Müller Tobias, Spang Rainer, Vingron Martin
Deutsches Krebsforschungszentrum, Theoretische Bioinformatik, Im Neuenheimer Feld 280, 69120 Heidelberg, Germany.
Mol Biol Evol. 2002 Jan;19(1):8-13. doi: 10.1093/oxfordjournals.molbev.a003985.
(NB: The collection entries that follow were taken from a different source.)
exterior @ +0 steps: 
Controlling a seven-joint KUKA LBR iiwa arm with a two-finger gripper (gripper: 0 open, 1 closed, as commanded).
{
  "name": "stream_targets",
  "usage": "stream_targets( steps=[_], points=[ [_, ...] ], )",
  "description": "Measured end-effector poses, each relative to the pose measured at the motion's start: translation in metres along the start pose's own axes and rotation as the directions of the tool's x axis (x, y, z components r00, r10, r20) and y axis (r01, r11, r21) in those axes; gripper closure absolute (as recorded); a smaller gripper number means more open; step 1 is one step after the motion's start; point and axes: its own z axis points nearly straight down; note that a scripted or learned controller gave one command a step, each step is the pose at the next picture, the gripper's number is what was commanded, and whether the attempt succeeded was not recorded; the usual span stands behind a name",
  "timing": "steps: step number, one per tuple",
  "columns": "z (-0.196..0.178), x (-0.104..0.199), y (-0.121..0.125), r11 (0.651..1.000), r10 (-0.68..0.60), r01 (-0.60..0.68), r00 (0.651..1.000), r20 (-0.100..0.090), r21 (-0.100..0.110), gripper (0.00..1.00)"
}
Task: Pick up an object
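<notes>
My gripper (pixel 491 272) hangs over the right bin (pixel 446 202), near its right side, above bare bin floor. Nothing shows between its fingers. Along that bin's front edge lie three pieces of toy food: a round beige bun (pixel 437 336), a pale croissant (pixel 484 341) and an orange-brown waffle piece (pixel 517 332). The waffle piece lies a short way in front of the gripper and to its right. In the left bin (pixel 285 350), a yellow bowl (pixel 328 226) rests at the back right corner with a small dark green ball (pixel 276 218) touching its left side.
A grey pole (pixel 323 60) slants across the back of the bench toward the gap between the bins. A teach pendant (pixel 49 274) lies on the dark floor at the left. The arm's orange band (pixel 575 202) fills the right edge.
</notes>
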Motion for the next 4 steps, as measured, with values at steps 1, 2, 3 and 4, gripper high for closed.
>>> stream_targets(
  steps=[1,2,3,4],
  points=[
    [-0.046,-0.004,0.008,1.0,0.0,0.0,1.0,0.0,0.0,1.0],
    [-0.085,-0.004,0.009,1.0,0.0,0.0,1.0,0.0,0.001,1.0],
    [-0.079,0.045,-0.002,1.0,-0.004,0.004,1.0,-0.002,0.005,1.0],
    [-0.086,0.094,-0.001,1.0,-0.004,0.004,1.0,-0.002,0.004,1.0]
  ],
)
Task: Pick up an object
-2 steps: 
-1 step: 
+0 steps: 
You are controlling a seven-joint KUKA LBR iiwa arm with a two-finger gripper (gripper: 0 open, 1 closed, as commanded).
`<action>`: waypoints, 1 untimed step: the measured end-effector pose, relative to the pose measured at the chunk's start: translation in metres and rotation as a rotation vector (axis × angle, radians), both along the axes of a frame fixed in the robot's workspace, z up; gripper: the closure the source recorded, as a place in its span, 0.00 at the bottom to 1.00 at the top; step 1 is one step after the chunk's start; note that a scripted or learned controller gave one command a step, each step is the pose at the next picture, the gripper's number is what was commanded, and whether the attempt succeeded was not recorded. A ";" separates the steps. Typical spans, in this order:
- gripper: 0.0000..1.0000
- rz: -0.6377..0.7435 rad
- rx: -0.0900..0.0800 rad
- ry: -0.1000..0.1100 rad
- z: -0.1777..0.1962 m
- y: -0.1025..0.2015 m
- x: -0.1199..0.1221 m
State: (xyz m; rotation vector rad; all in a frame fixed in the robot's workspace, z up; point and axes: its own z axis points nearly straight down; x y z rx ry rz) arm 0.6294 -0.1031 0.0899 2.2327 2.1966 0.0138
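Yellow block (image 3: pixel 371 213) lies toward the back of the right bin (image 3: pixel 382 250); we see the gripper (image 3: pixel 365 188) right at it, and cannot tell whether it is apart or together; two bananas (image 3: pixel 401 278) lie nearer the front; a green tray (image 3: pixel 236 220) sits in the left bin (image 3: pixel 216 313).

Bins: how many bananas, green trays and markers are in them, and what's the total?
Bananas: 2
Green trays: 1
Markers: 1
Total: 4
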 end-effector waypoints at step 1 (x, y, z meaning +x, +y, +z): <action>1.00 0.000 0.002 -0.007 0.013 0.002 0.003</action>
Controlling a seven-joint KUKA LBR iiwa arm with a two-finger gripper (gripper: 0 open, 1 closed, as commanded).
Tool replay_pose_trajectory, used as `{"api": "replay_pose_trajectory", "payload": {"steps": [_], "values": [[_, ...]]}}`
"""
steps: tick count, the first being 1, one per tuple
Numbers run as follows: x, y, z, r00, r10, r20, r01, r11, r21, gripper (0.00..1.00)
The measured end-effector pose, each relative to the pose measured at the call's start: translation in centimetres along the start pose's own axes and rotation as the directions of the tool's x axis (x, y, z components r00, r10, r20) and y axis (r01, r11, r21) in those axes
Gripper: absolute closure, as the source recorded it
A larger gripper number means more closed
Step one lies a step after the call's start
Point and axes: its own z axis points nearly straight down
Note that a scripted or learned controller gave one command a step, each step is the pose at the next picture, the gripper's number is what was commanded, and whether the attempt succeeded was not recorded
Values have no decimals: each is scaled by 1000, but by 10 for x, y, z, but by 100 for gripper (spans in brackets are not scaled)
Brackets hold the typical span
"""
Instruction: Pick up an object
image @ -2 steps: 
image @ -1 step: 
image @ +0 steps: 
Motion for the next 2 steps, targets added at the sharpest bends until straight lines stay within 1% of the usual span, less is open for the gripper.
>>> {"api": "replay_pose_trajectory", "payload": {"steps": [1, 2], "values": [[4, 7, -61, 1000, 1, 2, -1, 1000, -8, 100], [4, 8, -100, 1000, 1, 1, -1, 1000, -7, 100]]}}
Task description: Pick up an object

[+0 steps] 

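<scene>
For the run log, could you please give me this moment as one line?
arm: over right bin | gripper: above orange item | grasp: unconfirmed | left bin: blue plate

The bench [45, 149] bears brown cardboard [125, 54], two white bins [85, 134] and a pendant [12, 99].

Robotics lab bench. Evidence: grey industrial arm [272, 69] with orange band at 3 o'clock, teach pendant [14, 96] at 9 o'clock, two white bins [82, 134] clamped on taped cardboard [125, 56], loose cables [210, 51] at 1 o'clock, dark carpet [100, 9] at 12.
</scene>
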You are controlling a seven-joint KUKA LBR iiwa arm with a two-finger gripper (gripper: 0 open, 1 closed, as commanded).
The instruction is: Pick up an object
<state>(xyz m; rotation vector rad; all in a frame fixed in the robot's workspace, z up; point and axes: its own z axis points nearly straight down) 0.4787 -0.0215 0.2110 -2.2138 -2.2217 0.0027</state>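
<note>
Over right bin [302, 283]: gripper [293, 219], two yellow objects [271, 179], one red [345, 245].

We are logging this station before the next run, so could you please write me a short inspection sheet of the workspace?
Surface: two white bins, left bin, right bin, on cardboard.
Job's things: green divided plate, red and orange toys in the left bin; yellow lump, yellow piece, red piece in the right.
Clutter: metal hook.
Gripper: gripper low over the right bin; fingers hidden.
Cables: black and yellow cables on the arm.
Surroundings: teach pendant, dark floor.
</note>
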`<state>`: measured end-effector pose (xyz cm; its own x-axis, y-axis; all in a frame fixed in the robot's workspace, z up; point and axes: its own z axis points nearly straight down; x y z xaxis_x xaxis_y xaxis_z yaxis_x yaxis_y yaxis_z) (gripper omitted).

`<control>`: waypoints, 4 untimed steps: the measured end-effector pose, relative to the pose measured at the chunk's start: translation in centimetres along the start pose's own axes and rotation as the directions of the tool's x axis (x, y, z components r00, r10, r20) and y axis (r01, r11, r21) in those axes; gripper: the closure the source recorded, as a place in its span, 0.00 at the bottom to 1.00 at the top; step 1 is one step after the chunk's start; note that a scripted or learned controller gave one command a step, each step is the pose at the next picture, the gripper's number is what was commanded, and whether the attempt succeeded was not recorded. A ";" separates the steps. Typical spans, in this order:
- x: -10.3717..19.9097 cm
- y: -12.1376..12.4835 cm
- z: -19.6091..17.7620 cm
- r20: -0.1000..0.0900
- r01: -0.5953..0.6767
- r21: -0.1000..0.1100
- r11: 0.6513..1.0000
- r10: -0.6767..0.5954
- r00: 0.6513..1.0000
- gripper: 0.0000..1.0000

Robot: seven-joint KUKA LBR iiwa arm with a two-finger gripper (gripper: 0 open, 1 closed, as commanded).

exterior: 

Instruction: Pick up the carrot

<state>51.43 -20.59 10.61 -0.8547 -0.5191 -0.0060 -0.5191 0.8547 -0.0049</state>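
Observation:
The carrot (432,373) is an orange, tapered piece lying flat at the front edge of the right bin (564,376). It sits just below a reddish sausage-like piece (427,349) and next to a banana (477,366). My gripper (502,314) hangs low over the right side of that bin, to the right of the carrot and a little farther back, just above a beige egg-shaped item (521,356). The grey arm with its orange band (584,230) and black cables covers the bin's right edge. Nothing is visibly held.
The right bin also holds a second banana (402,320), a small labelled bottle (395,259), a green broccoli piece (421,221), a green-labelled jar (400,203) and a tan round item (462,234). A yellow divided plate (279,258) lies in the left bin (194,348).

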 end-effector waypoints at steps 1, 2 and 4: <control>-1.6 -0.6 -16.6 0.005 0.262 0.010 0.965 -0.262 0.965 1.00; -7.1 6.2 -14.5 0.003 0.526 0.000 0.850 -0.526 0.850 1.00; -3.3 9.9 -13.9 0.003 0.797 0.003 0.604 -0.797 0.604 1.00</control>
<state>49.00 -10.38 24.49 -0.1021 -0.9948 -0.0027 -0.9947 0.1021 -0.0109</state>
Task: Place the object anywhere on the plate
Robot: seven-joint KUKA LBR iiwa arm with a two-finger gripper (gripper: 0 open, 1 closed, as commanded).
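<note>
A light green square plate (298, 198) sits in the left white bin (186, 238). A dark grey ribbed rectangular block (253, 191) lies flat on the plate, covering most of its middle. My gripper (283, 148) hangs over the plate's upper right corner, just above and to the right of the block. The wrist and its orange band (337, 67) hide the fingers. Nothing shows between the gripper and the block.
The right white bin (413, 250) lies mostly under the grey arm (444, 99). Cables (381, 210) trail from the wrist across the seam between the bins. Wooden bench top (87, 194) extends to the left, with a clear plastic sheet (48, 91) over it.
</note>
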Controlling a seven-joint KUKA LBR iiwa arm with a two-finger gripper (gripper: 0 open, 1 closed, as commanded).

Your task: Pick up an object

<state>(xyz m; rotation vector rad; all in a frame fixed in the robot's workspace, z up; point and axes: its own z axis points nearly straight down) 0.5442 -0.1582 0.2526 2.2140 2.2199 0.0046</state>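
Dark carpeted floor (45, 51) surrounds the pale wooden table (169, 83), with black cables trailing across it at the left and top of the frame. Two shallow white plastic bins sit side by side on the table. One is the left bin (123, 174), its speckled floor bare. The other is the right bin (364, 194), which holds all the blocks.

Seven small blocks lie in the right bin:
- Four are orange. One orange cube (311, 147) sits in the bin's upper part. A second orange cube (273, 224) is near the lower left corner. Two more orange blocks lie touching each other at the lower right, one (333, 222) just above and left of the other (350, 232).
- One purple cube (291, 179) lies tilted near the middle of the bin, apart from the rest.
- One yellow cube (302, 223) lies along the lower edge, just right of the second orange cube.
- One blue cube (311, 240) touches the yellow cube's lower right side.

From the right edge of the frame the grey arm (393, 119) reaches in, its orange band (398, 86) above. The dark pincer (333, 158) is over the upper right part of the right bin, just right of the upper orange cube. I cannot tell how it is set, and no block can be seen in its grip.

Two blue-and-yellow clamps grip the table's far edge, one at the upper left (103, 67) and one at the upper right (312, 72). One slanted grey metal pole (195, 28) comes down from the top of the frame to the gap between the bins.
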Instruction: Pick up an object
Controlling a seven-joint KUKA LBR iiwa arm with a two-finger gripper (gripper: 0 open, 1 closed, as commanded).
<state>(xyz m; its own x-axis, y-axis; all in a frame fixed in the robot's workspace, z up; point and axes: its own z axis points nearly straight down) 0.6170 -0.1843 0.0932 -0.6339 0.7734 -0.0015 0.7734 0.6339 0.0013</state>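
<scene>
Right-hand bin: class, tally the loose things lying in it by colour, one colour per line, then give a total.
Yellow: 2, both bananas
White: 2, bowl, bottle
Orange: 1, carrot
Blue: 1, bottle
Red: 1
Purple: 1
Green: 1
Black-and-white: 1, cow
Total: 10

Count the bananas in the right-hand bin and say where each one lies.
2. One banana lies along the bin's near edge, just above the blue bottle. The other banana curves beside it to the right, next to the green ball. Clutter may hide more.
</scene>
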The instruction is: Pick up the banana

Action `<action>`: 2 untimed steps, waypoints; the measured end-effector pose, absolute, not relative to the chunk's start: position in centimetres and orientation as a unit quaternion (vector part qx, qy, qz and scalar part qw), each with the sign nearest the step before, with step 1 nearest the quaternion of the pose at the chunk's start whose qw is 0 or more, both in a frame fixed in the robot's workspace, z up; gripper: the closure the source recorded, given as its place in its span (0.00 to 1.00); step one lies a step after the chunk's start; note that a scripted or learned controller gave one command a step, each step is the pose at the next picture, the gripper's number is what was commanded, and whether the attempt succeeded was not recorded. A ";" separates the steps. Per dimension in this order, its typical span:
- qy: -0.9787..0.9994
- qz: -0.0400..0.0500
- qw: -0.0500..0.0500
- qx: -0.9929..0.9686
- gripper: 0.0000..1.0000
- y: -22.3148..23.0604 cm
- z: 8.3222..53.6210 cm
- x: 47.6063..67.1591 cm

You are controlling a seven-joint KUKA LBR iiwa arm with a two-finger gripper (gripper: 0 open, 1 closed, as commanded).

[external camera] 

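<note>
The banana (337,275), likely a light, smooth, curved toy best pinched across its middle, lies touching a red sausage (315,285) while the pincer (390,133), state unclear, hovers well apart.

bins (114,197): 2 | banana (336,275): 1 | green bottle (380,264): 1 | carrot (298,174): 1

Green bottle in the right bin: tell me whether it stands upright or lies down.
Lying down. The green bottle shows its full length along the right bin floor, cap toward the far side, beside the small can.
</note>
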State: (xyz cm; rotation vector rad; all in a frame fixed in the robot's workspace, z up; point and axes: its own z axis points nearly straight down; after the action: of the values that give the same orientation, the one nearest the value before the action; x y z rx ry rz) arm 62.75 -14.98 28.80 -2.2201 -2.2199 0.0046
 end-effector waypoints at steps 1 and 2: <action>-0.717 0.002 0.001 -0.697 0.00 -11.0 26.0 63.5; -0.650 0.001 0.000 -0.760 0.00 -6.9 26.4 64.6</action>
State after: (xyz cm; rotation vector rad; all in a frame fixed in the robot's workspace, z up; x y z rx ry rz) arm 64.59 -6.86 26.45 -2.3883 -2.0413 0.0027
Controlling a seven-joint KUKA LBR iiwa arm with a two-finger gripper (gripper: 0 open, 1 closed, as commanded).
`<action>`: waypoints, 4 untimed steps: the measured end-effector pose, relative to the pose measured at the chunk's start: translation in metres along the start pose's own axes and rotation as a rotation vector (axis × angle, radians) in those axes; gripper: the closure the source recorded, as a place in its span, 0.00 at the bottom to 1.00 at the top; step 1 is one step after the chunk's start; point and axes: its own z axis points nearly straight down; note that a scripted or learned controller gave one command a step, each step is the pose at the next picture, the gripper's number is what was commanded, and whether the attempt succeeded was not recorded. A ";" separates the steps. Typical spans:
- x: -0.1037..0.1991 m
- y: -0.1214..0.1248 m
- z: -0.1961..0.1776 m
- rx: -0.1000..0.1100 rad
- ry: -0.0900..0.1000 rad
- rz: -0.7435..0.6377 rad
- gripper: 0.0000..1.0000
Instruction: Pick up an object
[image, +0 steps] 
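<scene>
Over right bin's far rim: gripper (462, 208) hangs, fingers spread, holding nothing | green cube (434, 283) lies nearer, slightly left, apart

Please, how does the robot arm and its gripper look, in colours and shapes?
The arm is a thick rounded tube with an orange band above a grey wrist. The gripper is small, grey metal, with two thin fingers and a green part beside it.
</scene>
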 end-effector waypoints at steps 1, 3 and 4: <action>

Evolution of proteins is generally modeled as a Markov process acting on each site of the sequence. Replacement frequencies need to be estimated based on sequence alignments. Here we compare three approaches: First, the original method by Dayhoff, Schwartz, and Orcutt (1978) Atlas Protein Seq. Struc. 5:345-352, secondly, the resolvent method (RV) by Müller and Vingron (2000) J. Comput. Biol. 7(6):761-776, and finally a maximum likelihood approach (ML) developed in this paper. We evaluate the methods using a highly divergent and inhomogeneous set of sequence alignments as an input to the estimation procedure. ML is the method of choice for small sets of input data. Although the RV method is computationally much less demanding it performs only slightly worse than ML. Therefore, it is perfectly appropriate for large-scale applications.
蛋白质的进化通常被建模为作用于序列每个位点的马尔可夫过程。需要根据序列比对来估计替换频率。在此我们比较三种方法:第一,Dayhoff、Schwartz和Orcutt(1978年,《蛋白质序列结构图谱》第5卷:345 - 352页)提出的原始方法;第二,Müller和Vingron(2000年,《计算生物学杂志》第7卷第6期:761 - 776页)提出的预解式方法(RV);最后是本文开发的最大似然方法(ML)。我们使用一组高度发散且不均匀的序列比对作为估计程序的输入来评估这些方法。对于少量输入数据,ML是首选方法。尽管RV方法在计算上要求低得多,但其性能仅比ML略差。因此,它非常适合大规模应用。